Het is ook noodzakelijk dat mensen al hun daden onderzoeken op hun juistheid, want uit die analyse komt de geest van loslaten voort. Zonder zo'n onderzoek is het moeilijk los te laten. Wie zich ongelukkig voelt gedraagt zich als een hond; dat moet worden veranderd. Boosheid is vijand nummer één van de geestelijke aspirant en moet als speeksel worden beschouwd en als zodanig behandeld. En onwaarheid? Die is zelfs nog weerzinwekkender. Door onwaarheid worden alle vitale krachten vernietigd. Behandel onwaarheid alsof het om het opruimen van afval gaat. Diefstal ondermijnt het leven en maakt het onschatbare menselijk leven goedkoper dan een stuiver en is als de stank van rottend vlees. Matig eten, matig slapen, liefde, zielskracht, die zullen je helpen het gezondheidspeil van je lichaam en geest hoog te houden. Voor iedereen, wie hij ook is en onder wat voor omstandigheden hij ook verkeert, geldt dat alle lijden en alle zorgen van hem weg zullen vallen wanneer hij zich niet laat ontmoedigen, in het geheel geen vrees toont en zich met ongebroken geloof en zonder enig heimelijk motief aan God blijft vasthouden. God zal nooit kijken naar de groepering waartoe je behoort, of de eredienst (achara) waaraan je gewend bent deel te nemen.

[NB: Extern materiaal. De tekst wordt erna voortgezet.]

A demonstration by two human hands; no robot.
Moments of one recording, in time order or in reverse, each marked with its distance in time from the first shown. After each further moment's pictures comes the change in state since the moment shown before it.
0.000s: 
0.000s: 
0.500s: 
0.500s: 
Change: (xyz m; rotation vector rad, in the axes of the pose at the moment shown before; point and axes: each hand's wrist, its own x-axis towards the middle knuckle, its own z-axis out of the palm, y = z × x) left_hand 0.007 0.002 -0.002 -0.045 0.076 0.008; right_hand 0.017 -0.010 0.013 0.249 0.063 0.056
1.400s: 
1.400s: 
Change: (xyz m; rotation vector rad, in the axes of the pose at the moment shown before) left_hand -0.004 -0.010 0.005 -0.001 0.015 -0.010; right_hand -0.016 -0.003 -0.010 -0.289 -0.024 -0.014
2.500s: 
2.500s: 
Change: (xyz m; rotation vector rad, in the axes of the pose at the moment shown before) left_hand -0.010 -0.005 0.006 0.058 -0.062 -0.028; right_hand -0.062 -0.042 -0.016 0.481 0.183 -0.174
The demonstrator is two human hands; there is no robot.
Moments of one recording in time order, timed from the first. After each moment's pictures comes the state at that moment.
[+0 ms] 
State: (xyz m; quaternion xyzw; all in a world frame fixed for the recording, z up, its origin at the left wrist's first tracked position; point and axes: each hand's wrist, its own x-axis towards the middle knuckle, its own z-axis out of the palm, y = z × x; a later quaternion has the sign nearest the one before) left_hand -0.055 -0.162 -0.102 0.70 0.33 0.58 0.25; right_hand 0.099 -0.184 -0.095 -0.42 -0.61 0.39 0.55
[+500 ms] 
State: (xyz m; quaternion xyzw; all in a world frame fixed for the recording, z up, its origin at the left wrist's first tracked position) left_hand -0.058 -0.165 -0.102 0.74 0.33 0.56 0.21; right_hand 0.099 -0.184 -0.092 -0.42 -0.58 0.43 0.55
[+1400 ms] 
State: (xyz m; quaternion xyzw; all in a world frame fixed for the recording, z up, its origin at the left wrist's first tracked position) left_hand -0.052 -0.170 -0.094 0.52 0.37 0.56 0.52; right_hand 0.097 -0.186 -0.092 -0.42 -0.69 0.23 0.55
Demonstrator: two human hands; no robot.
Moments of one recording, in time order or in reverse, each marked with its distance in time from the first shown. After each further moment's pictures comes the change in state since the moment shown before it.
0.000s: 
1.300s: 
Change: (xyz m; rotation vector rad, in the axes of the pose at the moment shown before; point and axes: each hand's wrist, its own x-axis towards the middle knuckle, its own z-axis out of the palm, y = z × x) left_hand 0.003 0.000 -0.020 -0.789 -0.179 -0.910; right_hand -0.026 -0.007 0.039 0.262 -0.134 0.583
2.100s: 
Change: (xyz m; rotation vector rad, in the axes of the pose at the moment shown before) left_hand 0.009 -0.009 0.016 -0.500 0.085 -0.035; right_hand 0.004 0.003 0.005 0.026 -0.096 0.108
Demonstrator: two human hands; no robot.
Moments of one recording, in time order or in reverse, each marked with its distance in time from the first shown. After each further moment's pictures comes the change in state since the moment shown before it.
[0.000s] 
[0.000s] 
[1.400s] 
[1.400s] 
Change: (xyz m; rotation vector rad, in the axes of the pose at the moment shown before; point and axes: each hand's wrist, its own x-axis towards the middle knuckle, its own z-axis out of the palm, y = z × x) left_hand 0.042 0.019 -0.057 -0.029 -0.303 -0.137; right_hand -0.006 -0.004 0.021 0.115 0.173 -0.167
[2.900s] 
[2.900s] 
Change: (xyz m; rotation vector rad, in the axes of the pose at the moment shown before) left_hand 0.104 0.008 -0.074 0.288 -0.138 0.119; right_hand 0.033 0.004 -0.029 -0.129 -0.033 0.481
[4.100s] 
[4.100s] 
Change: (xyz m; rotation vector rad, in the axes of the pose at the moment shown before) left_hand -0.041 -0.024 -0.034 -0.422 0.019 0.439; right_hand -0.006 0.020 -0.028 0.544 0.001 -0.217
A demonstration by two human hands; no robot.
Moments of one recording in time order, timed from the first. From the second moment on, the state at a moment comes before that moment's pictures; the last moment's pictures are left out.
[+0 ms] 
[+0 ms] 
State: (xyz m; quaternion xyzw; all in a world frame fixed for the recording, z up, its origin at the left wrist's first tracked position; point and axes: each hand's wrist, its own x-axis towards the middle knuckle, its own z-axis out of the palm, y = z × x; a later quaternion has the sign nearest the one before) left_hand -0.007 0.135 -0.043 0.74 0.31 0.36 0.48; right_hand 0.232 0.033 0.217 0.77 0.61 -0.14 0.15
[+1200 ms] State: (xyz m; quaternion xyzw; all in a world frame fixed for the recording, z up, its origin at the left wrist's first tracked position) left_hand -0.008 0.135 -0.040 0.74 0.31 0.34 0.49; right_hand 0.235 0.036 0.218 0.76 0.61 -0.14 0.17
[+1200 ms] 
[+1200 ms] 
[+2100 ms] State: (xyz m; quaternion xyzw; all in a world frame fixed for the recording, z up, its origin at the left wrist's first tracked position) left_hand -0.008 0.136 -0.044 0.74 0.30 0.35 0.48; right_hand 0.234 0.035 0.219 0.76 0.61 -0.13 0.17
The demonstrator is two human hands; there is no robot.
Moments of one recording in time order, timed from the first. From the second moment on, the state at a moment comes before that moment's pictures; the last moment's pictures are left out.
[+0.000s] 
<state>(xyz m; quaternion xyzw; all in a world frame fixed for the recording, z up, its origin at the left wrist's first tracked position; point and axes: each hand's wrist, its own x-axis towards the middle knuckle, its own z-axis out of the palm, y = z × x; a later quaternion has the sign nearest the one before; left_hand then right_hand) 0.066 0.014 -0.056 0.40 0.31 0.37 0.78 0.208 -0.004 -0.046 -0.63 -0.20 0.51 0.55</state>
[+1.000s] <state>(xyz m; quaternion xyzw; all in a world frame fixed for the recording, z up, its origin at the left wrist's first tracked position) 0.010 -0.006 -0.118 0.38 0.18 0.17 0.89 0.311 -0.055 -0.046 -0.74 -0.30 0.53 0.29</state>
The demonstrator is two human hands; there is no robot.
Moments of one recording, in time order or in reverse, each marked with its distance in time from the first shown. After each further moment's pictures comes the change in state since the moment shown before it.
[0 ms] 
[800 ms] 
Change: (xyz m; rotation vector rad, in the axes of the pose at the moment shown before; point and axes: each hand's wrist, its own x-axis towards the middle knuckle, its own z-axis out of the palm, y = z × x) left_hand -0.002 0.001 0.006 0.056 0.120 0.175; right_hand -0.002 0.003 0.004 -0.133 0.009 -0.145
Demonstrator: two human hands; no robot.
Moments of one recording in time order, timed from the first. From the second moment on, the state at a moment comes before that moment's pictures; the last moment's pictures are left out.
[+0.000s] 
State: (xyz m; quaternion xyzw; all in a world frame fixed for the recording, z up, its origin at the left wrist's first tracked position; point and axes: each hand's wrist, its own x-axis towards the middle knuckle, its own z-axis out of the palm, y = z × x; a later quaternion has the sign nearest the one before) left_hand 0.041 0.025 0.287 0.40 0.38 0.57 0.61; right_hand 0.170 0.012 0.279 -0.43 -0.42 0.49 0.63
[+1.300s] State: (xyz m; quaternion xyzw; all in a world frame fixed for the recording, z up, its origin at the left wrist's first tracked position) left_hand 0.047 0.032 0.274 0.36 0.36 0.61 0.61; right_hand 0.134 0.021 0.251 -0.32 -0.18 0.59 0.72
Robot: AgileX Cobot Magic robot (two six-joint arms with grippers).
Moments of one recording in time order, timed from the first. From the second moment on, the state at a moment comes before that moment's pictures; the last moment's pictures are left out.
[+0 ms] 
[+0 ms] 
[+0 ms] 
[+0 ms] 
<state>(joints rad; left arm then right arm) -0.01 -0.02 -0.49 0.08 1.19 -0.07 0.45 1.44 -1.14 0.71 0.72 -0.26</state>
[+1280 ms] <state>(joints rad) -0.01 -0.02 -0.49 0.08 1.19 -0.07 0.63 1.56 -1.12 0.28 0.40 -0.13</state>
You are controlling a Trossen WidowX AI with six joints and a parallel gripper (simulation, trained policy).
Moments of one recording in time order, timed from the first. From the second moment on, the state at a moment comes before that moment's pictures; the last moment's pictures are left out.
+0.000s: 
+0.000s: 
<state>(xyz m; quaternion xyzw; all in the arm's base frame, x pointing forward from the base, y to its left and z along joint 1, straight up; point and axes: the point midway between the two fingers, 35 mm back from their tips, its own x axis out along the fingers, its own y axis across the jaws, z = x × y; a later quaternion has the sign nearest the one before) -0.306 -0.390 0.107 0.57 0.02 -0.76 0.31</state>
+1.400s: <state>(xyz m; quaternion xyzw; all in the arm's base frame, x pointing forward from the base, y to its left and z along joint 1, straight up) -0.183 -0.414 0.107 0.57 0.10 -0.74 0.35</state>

Toewijding vereist niet dat je je in oranje (kashaya) kleedt, religieuze feesten organiseert, religieuze rituelen uitvoert, je kaal laat scheren, een waterkom of een staf draagt, de haren vlecht enzovoort. Kenmerkend voor toewijding is dat je je ononderbroken, bij alles wat je doet, met een zuiver innerlijk (anthah-karana) op God richt, en leeft in het besef dat alles Gods schepping is en daarom één is, en dat je voor iedereen dezelfde liefde koestert en vastbesloten bent de waarheid te spreken.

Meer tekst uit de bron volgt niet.